Papers - Seismic Methods - Seismic Propagation Paths (With Discussion)

Assuming that wave velocities in seismic prospecting increase as a continuous linear function of the depth, the authors have derived formulas for computing, from two time-distance observations, the amount of velocity increase, depth of penetration and a graphical determination of the path of the vibrations, and have discussed the ground, reflected and refracted waves. The application of the formulas is illustrated numerically. Earlier Investigations Observations of the energy propagated from the center of an earthquake disturbance have been used to give information about the velocities and paths of elastic waves in the interior of the earth. One method of accomplishing this depends on the use of the times of transmission. Herglotz(7) § and Bateman(3) obtained a solution of the integral equation involved, which determines the velocity of propagation at any point as a function of the distance from the center of the earth, with no assumption as to the manner in which the velocity of the disturbance varies with depth below the earth's surface. The expressions on which the value of the time and the form of the ray of propagation depend contain an unintegrable definite integral, involving the velocity as an unknown function of the distance from the center of the earth.

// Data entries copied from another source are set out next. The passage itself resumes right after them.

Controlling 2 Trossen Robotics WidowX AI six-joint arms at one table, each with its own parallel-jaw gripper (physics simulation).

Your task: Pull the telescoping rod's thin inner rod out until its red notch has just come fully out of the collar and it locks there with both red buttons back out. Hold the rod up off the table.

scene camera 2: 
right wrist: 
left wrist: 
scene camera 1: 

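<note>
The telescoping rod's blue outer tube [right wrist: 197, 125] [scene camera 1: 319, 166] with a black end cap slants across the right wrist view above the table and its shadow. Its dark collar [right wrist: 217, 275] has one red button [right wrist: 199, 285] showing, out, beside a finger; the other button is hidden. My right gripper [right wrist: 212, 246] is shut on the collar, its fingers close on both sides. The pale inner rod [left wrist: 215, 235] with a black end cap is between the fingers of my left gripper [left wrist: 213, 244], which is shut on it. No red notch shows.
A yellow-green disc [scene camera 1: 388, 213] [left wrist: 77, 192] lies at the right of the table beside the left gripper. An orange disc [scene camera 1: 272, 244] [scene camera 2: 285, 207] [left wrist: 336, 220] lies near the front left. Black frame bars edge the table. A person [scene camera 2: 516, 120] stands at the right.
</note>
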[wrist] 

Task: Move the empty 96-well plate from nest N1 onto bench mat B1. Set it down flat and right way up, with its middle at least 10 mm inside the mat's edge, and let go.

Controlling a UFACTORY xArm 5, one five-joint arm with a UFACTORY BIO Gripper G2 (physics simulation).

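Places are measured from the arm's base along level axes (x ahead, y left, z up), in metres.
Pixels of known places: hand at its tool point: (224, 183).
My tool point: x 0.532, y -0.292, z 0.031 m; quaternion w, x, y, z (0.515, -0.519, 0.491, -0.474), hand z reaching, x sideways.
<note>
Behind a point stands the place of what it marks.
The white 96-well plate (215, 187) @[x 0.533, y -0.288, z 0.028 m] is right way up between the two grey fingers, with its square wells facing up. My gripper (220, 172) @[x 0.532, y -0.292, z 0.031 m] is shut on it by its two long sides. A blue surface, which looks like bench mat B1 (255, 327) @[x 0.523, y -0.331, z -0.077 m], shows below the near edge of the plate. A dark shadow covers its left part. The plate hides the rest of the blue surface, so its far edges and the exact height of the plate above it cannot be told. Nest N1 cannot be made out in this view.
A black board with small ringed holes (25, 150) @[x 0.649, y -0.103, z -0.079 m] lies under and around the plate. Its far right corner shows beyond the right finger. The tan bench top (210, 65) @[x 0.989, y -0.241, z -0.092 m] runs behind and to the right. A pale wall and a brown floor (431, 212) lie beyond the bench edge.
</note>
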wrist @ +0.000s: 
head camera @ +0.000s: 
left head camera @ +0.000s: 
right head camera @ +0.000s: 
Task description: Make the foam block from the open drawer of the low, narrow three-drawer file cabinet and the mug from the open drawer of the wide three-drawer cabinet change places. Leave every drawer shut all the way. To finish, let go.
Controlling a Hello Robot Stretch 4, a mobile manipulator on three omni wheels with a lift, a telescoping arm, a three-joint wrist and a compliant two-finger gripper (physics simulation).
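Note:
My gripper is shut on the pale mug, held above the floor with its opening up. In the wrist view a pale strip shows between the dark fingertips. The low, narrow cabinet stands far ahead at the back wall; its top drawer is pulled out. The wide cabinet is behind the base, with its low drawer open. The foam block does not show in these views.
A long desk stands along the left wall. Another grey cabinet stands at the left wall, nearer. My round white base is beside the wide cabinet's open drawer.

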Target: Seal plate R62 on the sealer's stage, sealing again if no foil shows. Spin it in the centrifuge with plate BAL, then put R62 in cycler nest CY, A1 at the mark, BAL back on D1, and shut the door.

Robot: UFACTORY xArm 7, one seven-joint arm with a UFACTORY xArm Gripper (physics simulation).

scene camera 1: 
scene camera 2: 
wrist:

Wiechert and Zoppritz(15) obtained a manageable form for this function by assuming a law of variation which required a constant curvature form for the path within each of a succession of concentric spherical layers of the earth. C. G. Knott(9) worked out the problem for the first time by an absolutely rigorous method from the data of observation (Zoppritz-Turner tables), without making any assumptions as to the functional relationship connecting the speed of propagation and the distance from the earth's center. His method is a numerical solution of an integral equation, giving each velocity and the corresponding distance from the center of the earth in figures.